=== Section Start ===
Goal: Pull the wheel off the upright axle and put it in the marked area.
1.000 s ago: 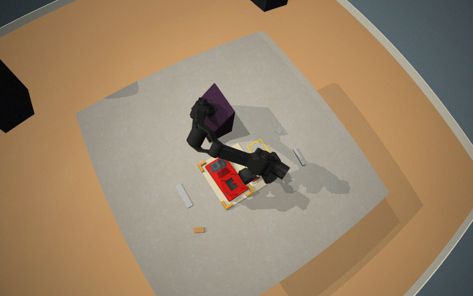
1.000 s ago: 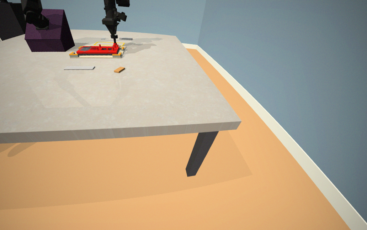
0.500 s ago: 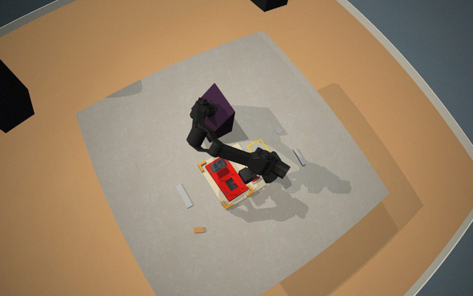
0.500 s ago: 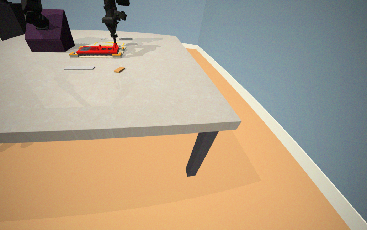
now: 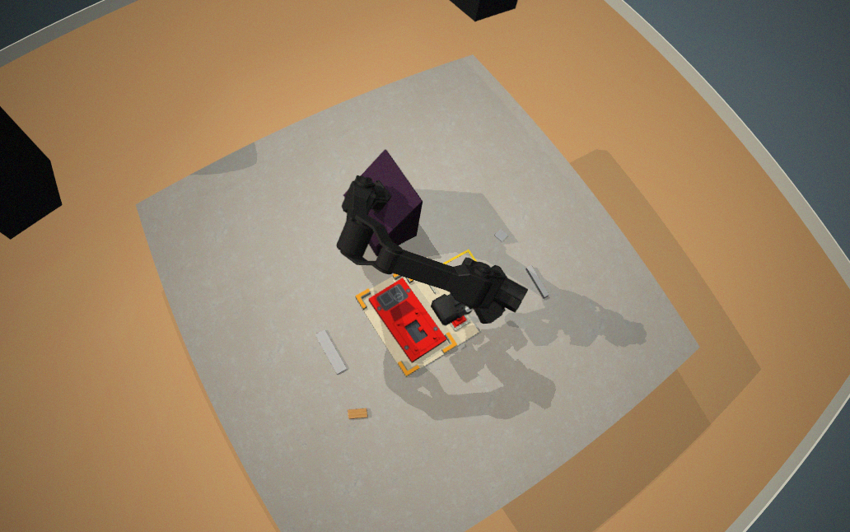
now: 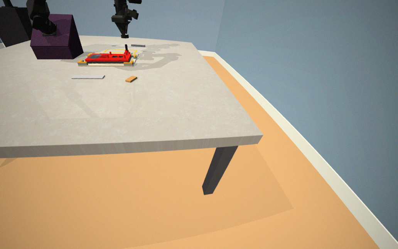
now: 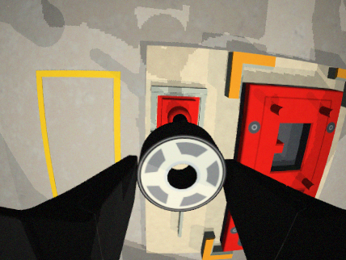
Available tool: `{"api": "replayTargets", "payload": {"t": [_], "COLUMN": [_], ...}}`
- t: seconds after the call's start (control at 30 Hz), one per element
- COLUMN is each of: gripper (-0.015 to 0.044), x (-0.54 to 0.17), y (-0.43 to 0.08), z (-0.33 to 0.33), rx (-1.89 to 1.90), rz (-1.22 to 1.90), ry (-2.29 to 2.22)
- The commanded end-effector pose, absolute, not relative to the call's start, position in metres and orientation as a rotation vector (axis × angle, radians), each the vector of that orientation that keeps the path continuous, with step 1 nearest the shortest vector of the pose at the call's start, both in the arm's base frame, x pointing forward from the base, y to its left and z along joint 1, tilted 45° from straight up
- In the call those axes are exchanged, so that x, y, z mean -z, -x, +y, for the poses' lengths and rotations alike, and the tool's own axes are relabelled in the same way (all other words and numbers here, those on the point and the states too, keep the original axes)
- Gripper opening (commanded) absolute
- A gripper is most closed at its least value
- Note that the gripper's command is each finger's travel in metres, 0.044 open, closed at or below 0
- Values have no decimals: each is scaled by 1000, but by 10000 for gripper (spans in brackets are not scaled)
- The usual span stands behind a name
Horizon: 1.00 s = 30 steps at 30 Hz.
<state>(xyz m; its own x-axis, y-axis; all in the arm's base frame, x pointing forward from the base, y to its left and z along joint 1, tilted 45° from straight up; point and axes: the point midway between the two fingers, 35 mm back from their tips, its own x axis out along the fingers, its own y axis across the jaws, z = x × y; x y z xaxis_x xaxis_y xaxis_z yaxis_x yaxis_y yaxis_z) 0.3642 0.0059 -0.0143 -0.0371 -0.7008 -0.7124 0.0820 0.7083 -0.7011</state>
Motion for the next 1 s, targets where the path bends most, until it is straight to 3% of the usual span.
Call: {"api": "replayTargets", "payload": {"t": [0.0, 0.53, 0.97], "gripper": [0, 0, 0], "x": [27, 74, 90], "y": [-356, -316, -313], "z": [19, 78, 66], "rx": [676, 679, 680], "rz": [1495, 1497, 1497], "ry": [536, 530, 531]}}
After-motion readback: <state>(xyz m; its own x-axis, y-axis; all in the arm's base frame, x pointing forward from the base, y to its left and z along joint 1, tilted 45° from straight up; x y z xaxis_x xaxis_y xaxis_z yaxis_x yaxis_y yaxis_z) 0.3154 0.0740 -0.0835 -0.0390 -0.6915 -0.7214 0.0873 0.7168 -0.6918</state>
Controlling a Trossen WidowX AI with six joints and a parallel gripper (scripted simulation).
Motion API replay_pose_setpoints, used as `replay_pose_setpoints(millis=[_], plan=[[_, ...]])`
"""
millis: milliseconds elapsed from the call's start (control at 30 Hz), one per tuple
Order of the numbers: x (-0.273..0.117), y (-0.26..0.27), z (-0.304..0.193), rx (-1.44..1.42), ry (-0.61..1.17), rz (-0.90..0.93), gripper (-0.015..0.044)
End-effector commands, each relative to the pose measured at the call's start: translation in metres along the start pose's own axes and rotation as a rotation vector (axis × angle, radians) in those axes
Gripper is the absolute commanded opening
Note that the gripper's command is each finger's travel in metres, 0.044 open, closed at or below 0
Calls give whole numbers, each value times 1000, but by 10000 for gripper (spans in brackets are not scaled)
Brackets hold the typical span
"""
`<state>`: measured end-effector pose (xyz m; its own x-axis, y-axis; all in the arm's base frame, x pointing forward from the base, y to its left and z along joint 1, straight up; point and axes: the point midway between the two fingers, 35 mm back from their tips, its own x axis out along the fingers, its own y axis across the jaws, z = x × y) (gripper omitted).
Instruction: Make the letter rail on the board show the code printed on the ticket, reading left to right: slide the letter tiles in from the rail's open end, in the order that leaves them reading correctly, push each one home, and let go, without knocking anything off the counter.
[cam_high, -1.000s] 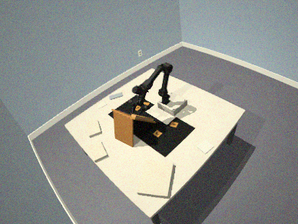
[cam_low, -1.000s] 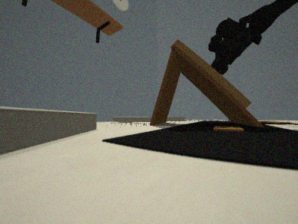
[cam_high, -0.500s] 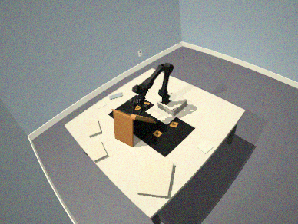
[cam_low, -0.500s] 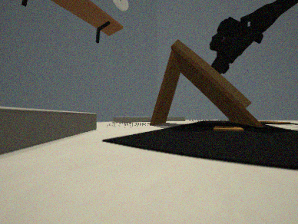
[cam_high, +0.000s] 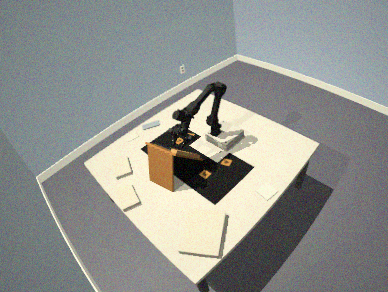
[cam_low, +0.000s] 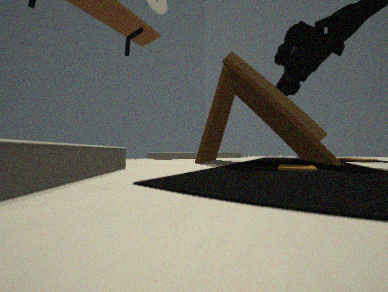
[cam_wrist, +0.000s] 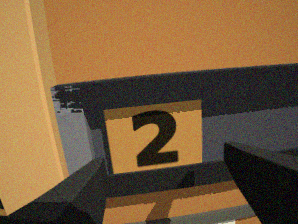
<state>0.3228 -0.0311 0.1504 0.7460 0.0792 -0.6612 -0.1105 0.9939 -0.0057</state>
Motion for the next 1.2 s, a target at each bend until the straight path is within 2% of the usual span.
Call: replay_pose_setpoints(millis=[0, 1167], plan=[[-3, 0, 0, -4, -5, 2, 295], [-16, 0, -1, -4, -4, 2, 295]])
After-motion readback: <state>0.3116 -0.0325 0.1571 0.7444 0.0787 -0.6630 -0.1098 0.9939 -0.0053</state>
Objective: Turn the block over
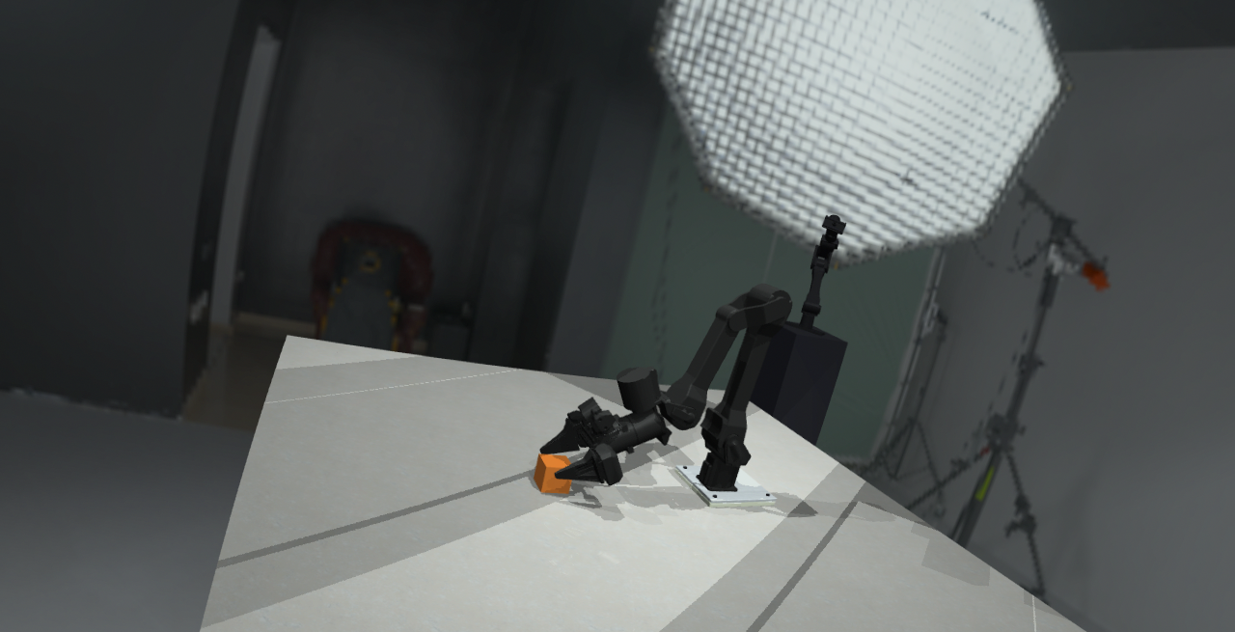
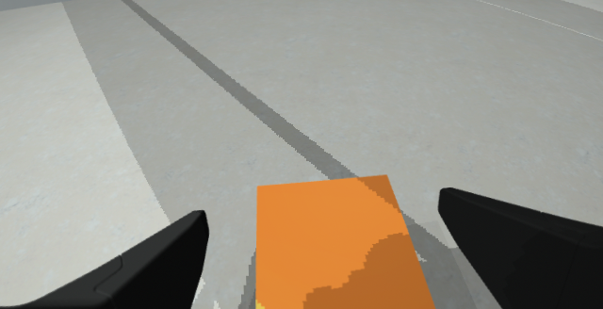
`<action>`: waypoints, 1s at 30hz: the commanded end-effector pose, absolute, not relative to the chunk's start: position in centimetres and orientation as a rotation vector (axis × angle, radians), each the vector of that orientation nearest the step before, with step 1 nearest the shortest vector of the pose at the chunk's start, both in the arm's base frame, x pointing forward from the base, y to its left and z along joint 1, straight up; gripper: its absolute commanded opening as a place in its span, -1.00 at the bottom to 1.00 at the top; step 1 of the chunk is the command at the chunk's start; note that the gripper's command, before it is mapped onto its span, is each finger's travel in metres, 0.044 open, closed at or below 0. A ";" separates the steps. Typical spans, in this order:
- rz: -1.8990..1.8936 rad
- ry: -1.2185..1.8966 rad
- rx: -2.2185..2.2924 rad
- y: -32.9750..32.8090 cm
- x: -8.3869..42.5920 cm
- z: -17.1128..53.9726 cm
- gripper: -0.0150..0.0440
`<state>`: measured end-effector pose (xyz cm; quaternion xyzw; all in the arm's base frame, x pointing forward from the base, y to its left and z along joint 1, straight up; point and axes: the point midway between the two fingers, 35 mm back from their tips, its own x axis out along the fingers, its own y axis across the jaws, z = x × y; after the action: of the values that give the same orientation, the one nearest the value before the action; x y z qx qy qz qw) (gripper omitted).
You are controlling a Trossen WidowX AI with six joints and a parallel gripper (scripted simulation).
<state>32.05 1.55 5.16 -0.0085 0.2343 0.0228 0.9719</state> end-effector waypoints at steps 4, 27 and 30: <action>0.052 0.473 -0.021 1.6 32.0 5.1 1.00; 0.046 1.023 -0.036 1.5 29.9 12.1 1.00; 0.046 1.023 -0.036 1.5 29.9 12.1 1.00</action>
<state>31.96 1.60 7.41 -0.0140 0.4246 0.0225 0.9050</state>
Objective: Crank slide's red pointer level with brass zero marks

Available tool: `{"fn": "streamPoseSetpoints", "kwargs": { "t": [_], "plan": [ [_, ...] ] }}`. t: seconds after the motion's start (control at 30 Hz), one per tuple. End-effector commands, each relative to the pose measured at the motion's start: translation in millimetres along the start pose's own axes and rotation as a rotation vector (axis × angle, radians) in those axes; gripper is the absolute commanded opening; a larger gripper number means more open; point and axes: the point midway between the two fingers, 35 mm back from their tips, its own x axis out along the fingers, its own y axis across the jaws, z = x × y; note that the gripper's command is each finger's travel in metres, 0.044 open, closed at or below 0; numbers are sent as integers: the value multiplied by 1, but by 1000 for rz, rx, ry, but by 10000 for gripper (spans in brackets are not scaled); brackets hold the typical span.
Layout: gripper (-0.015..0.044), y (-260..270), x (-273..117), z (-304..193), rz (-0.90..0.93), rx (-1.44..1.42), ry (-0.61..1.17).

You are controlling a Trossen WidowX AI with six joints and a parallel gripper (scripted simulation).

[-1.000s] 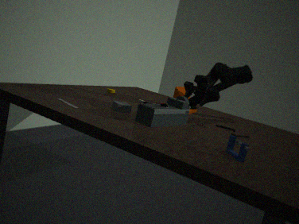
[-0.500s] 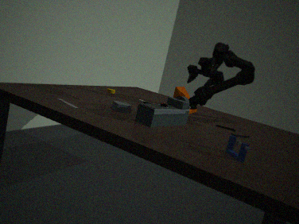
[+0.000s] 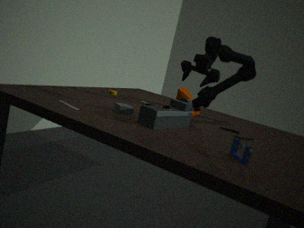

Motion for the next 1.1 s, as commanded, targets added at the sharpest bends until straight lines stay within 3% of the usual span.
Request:
{"fn": "streamPoseSetpoints", "kwargs": {
  "t": [0.0, 0.53, 0.87, 1.07],
  "plan": [
    [440, -8, 9, 15, 32, -61, 1],
    [440, -58, 53, 54, 145, -276, -4],
    [440, -55, 89, 24, 146, -276, -4],
    [440, -55, 89, 24, 146, -276, -4]
  ]
}}
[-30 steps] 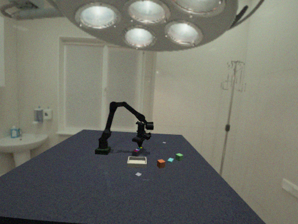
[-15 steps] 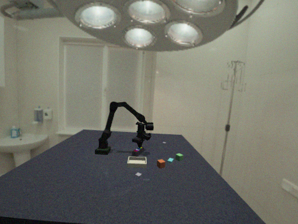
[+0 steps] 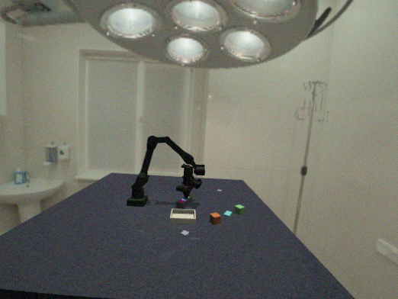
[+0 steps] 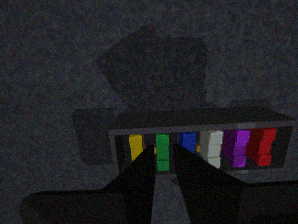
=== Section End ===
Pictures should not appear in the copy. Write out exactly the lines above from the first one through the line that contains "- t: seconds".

Final answer:
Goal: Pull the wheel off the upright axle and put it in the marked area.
1.000 s ago: 
1.000 s ago: 
0.500 s ago: 
0.500 s ago: 
now: 
now: 
now: 
Available tool: `{"api": "replayTargets", "payload": {"t": [_], "COLUMN": [_], ...}}`
- t: seconds after the call's start (control at 30 Hz), one per element

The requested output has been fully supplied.